Addressing Rotational Learning Dynamics in Multi-Agent Reinforcement Learning
Baraah A. M. Sidahmed, Tatjana Chavdarova
TL;DR
This work identifies rotational learning dynamics as a core driver of instability and reproducibility problems in centralized training decentralized execution MARL. It reframes MARL as a Variational Inequality problem with operator $F$ and adopts VI-solvers, notably nested Lookahead VI (LA-VI) and Extragradient (EG), to stabilize joint policy and value updates. The authors introduce LA-MARL and (LA-)EG-MARL, provide convergence guarantees under monotone VI assumptions, and demonstrate improvements on zero-sum games and MPE benchmarks. The findings show VI-based optimization yields stronger convergence to equilibrium and better coordination, suggesting a practical and scalable path to more robust MARL systems.
Abstract
Multi-agent reinforcement learning (MARL) has emerged as a powerful paradigm for solving complex problems through agents' cooperation and competition, finding widespread applications across domains.

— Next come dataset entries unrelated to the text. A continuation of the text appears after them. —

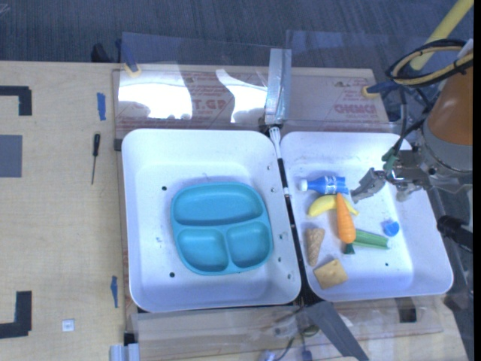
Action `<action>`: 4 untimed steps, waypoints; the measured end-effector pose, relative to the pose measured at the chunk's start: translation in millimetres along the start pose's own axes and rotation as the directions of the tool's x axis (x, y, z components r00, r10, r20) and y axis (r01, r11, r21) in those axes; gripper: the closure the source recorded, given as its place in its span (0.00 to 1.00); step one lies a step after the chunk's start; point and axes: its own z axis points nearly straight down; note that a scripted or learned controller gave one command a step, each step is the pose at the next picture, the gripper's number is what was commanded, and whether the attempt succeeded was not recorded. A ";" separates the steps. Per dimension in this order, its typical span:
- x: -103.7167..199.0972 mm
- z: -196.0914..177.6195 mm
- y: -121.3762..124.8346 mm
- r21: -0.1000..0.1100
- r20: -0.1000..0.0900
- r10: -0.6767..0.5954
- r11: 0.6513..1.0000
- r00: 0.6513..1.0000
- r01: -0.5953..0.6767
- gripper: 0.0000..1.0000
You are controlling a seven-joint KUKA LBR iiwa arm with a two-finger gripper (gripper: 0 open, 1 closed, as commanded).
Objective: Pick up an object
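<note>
1. Camera view, general layout: two shallow white bins side by side on a wooden bench (52,224). Left bin (146,160) holding a turquoise divided tray (221,226) with three compartments. Right bin (425,265) holding all loose objects.

2. Landmark for positions: orange carrot (345,218), lying near the centre of the right bin, long axis roughly top to bottom.

3. Objects relative to the carrot:
   - Blue-and-white bottle (324,184), just above the upper end, lying on its side.
   - Yellow banana (325,205), touching or overlapped at the left side; contact line hard to make out.
   - Green stick-shaped item (370,239), just right of the lower end, dark tip toward the carrot.
   - Small blue cap-like piece (390,228), right of the carrot, beyond the green item.
   - Tan cone-shaped item (314,243), lower left.
   - Tan bread-like piece (330,273), below, near the bin's front wall.

4. Gripper (367,186): above and right of the carrot's upper end, over the right bin, close to the bottle's cap end. Finger spacing too small and blurred to resolve; open or closed state not determinable. Nothing visibly between the fingers.

5. Arm: entering from the right, grey body with orange band (455,115) cut off by the frame edge; cables (421,62) looped above.

6. Left of the left bin: a thin dark tool (95,156) on the bench, type unclear.
</note>
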 end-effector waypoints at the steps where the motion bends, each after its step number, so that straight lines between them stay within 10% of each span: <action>1: -3.4 152.8 -34.2 -0.015 0.007 -0.212 0.977 0.977 0.212 0.00; 2: 5.7 151.6 12.3 -0.017 0.009 -0.217 0.976 0.976 0.217 0.00; 3: 3.9 140.1 13.7 -0.024 0.014 -0.213 0.977 0.977 0.213 1.00; 4: 30.9 54.4 84.2 -0.010 0.004 -0.202 0.979 0.979 0.202 1.00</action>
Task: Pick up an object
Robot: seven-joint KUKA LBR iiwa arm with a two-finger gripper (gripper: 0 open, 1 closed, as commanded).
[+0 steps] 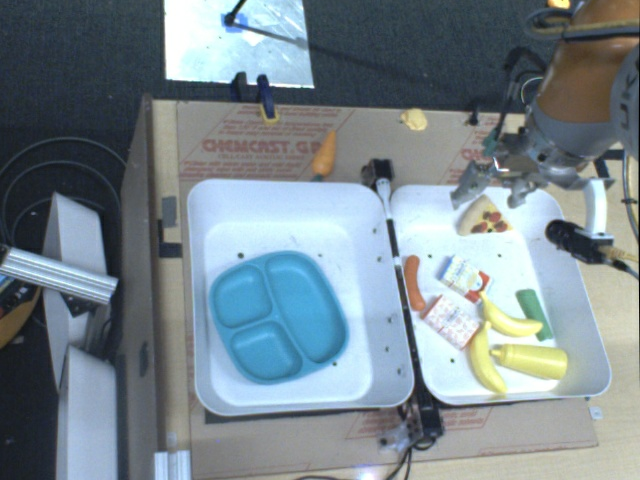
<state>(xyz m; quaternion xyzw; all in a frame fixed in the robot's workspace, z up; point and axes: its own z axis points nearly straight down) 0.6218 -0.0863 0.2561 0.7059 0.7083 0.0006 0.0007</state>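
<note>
Just below tool, pizza slice

arm: cut off by the top and right edges; its base is out of frame.
claw: small and partly blurred; fingers spread above the pizza slice, contact with it cannot be told.
packets: two small printed packs in the right bin; print too small to read.
bananas: one partly covered by the yellow bottle.
cardboard lettering: faint red print, partly hidden by the left bin.
left clutter: cables and metal parts cut off by the left edge.
desk: cut off at the right edge.
</note>
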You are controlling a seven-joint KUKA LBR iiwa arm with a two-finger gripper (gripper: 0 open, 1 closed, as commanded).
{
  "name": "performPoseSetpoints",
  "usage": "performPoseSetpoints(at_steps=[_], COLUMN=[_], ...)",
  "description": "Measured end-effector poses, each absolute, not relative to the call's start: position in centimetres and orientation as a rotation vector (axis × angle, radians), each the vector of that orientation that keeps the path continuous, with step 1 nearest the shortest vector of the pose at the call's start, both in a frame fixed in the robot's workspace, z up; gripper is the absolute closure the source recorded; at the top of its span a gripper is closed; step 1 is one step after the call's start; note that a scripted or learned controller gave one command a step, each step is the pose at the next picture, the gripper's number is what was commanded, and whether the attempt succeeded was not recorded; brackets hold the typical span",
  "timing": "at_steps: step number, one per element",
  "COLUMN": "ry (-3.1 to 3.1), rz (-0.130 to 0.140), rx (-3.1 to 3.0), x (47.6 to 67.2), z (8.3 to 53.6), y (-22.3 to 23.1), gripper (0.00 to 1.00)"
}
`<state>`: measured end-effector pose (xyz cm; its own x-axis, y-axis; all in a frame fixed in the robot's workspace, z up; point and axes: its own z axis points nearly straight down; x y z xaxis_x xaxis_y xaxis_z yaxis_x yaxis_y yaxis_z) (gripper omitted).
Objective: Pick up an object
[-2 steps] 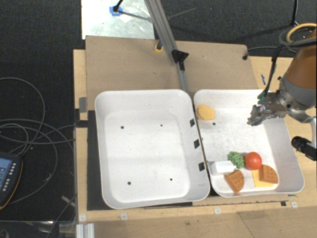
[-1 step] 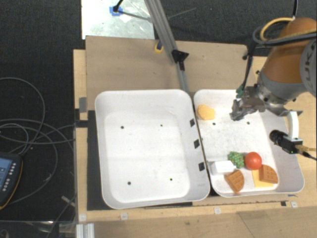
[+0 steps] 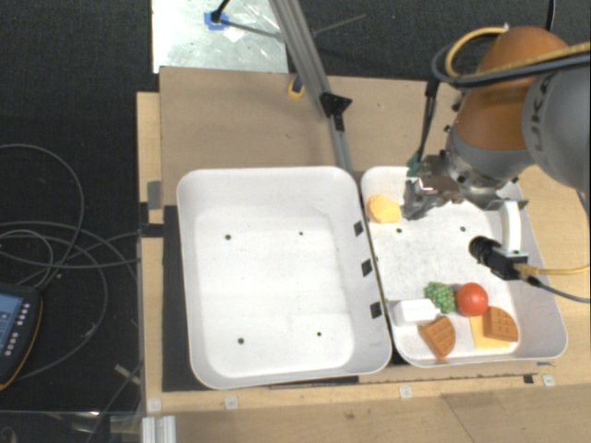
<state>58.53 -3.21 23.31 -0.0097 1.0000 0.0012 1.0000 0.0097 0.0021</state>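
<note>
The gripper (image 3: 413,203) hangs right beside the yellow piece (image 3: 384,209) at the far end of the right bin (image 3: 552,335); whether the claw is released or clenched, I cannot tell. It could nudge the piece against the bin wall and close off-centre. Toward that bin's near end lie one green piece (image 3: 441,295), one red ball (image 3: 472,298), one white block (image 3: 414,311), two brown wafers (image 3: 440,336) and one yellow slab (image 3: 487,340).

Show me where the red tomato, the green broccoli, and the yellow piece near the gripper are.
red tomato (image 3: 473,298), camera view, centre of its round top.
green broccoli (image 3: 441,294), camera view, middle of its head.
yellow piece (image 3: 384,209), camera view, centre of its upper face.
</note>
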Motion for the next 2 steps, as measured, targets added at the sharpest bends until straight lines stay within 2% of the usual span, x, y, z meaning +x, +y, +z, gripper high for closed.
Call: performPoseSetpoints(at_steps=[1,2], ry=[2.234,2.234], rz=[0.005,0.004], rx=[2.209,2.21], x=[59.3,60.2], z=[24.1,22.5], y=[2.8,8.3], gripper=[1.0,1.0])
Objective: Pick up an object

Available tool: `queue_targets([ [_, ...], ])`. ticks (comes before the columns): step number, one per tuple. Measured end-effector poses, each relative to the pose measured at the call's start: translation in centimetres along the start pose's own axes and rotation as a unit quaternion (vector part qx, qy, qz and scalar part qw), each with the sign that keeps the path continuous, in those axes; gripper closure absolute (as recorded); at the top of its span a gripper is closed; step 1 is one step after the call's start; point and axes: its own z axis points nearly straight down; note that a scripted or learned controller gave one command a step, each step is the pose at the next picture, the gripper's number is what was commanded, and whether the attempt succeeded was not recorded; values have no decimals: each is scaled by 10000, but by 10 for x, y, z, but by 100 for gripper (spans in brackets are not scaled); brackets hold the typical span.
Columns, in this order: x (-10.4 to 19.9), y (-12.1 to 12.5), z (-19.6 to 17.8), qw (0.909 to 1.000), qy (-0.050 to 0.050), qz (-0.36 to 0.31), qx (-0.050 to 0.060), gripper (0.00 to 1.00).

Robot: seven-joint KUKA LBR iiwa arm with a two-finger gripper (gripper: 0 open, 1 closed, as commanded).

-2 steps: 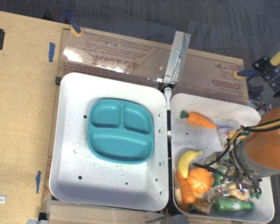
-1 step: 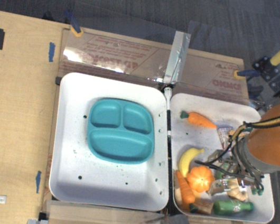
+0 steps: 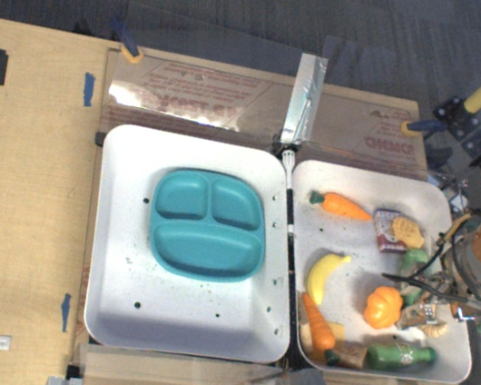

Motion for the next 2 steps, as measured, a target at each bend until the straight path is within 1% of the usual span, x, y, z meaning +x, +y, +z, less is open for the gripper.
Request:
queue_targets([
  [1,23,78,-57,9991,13,-419,-29,100],
  [2,4,47,-1,9935,8,-1136,-26,100],
])
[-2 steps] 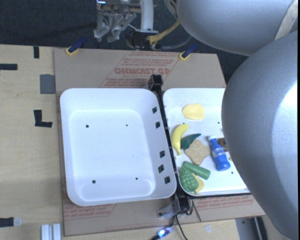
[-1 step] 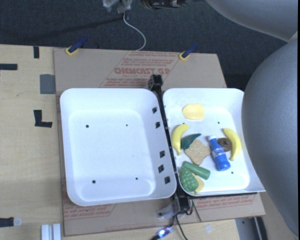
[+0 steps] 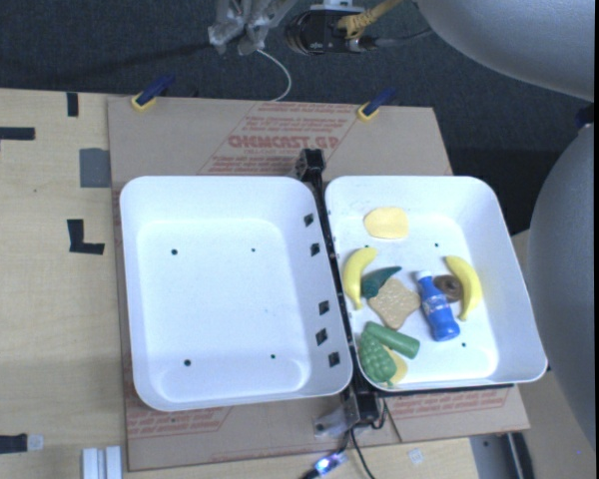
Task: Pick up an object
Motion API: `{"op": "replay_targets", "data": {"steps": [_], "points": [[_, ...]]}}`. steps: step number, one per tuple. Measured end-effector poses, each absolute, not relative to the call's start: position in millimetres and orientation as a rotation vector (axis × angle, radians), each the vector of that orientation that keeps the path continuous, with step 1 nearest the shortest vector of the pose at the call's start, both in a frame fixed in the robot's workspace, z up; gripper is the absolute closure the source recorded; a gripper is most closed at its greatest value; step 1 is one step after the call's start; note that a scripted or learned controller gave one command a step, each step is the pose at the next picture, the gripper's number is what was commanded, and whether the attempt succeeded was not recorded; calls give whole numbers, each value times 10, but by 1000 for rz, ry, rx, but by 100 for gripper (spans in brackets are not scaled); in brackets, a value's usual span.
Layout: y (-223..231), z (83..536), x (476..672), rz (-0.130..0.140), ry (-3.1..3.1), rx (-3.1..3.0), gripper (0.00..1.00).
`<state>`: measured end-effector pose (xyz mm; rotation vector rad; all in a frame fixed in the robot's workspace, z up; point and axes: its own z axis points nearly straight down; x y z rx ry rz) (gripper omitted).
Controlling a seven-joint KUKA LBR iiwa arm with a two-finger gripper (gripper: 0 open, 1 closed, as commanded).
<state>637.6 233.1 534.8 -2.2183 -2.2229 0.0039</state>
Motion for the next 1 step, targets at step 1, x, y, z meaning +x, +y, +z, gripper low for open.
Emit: {"op": "replay_targets", "data": {"steps": [1], "points": [[2329,5349,6112,3,-2223,-2219,100]]}}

Despite its success, MARL faces a reproducibility crisis. We show that, in part, this issue is related to the rotational optimization dynamics arising from competing agents' objectives, and require methods beyond standard optimization algorithms. We reframe MARL approaches using Variational Inequalities (VIs), offering a unified framework to address such issues. Leveraging optimization techniques designed for VIs, we propose a general approach for integrating gradient-based VI methods capable of handling rotational dynamics into existing MARL algorithms. Empirical results demonstrate significant performance improvements across benchmarks. In zero-sum games, Rock--paper--scissors and Matching pennies, VI methods achieve better convergence to equilibrium strategies, and in the Multi-Agent Particle Environment: Predator-prey, they also enhance team coordination. These results underscore the transformative potential of advanced optimization techniques in MARL.